Теперь брат учился в другом городе в институте.  А мама…

             Переодеваясь на физкультуру,  Лёка заметила на спине у Мухиной огромный синяк.
             -  Что это у тебя?  -  спросила она испуганно.
             -  Последствия воспитательного процесса,  -  усмехнувшись,   ответила Таня.
             -  Тебя бьют!?  –   ужаснулась Лёка.
             -  А тебя нет что-ли?
             -  Нет,  -  протянула Лёка.  –  Разве что полотенцем мать шлёпнет.  Так ведь это больше для острастки.

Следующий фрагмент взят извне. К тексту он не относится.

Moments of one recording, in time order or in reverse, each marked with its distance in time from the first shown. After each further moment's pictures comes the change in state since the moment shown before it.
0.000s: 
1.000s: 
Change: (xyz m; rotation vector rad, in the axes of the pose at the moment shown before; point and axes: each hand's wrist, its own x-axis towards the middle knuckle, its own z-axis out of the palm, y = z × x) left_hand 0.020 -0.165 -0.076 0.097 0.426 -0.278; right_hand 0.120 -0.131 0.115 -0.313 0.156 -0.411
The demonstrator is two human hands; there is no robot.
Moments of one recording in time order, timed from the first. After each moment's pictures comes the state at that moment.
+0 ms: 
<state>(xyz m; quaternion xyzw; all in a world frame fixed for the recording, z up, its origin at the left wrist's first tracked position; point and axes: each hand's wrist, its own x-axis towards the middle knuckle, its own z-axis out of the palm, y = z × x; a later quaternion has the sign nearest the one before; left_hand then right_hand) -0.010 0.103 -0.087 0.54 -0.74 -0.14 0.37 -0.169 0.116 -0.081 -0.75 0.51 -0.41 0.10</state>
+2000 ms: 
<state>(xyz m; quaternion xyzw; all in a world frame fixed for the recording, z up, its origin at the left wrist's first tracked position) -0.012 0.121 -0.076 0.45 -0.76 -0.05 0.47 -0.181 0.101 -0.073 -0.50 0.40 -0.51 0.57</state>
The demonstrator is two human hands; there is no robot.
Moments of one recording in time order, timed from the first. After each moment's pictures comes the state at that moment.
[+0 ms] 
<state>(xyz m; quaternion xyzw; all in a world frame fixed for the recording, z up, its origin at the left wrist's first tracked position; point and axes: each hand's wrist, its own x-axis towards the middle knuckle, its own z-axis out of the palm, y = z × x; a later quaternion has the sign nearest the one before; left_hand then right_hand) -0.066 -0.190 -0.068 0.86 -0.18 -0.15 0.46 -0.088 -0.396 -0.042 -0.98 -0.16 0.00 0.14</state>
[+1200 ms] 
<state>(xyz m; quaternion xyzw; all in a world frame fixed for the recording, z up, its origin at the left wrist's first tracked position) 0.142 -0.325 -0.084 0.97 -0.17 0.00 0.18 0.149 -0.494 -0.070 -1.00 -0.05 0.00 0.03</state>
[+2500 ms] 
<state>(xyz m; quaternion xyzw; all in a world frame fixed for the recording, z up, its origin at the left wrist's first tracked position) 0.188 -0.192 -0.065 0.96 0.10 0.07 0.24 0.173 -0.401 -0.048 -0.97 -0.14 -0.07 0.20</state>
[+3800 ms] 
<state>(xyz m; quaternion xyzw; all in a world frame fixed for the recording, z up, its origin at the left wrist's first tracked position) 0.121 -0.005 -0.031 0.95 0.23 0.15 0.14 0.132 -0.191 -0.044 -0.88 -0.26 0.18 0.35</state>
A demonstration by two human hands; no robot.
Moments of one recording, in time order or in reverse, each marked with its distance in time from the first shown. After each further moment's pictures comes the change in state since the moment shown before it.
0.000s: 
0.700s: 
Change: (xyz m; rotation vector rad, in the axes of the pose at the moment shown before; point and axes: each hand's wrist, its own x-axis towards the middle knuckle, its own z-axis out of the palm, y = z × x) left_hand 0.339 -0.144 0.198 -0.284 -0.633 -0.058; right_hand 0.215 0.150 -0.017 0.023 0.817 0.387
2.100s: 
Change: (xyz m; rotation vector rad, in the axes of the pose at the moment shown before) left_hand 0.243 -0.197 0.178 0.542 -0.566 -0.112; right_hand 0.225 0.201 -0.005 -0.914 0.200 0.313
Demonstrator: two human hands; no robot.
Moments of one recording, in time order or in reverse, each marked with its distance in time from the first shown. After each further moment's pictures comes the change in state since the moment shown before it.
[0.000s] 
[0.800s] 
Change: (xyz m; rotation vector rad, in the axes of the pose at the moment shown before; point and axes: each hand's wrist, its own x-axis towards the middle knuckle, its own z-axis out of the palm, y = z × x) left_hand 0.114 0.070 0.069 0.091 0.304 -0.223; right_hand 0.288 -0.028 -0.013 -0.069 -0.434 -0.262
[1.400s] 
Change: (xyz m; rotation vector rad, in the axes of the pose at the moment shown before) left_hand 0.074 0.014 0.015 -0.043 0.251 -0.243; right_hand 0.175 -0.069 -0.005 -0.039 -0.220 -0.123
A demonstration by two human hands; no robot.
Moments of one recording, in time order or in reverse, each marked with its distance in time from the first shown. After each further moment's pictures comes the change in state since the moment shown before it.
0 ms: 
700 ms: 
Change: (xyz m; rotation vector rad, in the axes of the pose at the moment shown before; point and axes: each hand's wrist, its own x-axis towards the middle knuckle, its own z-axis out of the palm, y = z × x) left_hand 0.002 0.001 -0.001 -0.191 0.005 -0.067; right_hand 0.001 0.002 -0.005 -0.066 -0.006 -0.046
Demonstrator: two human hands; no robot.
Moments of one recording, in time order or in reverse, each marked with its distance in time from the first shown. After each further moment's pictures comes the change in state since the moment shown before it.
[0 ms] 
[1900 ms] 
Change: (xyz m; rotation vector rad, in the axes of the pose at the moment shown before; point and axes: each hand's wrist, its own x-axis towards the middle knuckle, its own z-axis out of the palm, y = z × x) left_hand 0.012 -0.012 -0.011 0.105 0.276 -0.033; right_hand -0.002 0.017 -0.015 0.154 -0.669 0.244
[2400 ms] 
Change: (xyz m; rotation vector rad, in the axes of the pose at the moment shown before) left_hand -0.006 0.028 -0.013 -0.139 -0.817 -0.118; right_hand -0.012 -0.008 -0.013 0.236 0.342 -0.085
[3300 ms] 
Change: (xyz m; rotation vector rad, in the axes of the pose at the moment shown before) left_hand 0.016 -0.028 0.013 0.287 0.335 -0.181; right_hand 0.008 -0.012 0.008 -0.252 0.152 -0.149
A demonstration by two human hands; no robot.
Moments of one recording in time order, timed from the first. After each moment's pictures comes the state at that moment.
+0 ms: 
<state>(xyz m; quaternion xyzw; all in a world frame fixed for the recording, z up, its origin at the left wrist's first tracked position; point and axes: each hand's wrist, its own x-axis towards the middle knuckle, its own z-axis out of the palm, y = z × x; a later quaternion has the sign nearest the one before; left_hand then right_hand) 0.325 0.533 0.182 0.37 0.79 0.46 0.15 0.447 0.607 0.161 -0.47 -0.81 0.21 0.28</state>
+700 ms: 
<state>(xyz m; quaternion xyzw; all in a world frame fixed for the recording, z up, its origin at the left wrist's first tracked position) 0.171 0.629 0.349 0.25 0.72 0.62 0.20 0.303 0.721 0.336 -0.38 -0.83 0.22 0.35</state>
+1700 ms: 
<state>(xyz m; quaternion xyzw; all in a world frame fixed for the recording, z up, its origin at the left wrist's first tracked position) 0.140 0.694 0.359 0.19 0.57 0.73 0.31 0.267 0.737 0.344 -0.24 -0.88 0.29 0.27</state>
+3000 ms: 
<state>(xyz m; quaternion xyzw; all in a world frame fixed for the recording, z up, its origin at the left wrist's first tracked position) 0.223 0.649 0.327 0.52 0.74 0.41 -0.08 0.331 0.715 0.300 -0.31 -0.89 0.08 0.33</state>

             -  А меня бьют,  -  ответила Мухина,  глядя Лёке прямо в глаза.   – Гимнастической палкой.
             -  Кто?!
             -  Кто-кто?  Отец,  конечно.  Вчера Катенька снова звонила домой. Жаловалась на моё недопустимое поведение.  Пригрозила написать на работу родителям.  Вот он и разошёлся.
 
             Возле актового зала стоял физрук и чем-то смешил Катеньку.  Та хохотала,  смущённо махая ручкой,  но увидев Лёку,  посуровела лицом и жестом подозвала её к себе.
              -  Оля,  ты давно дружишь с Мухиной?
              -  С седьмого класса,  -  ответила Лёка.  –  А что?
              -  Я не советую тебе с ней общаться.  Она за твоей спиной говорит о тебе гадости.  А её родители вообще считают тебя…
Краска залила лицо Лёки.
             -  Кем?  Кем они меня считают?
             -  Ну что ты?  Не волнуйся так.  Я ведь добра тебе желаю.   – Катенька положила ей руку на плечо.  –  Услышь меня,  пожалуйста.  Не стоит тебе с ней общаться.
Лёка,  словно впервые,  увидела огромное количество тонального крема на лице учительницы и противный пушок над верхней губой,  торчащий из-под этого крема.
             -  Впрочем,  как знаешь.  Я тебя предупредила.  А там,  дело твоё.
И она застучала каблучками по коридору.
             Давно прозвенел звонок.  Лёка стояла возле актового зала.
Кто-то тронул её за плечо.
             -  Ты чего,   мать?  Столбняк напал?  –  нарочито весело спросила её Мухина.   –   Да,  я ведь совсем забыла.  Мама спрашивала,  не хочешь ли ты с нами пойти на « Звезду пленительного счастья»?
Лёка согласно кивнула и разрыдалась.
             -  Тихо,  тихо…,  -  испугалась Мухина.  –  Что случилось?
             -  Тань,  не бросай меня,  пожалуйста,  -  сквозь слёзы выдавила Лёка.
             -  Ну ты даешь,  -  покраснела Мухина и обняла Лёку крепко.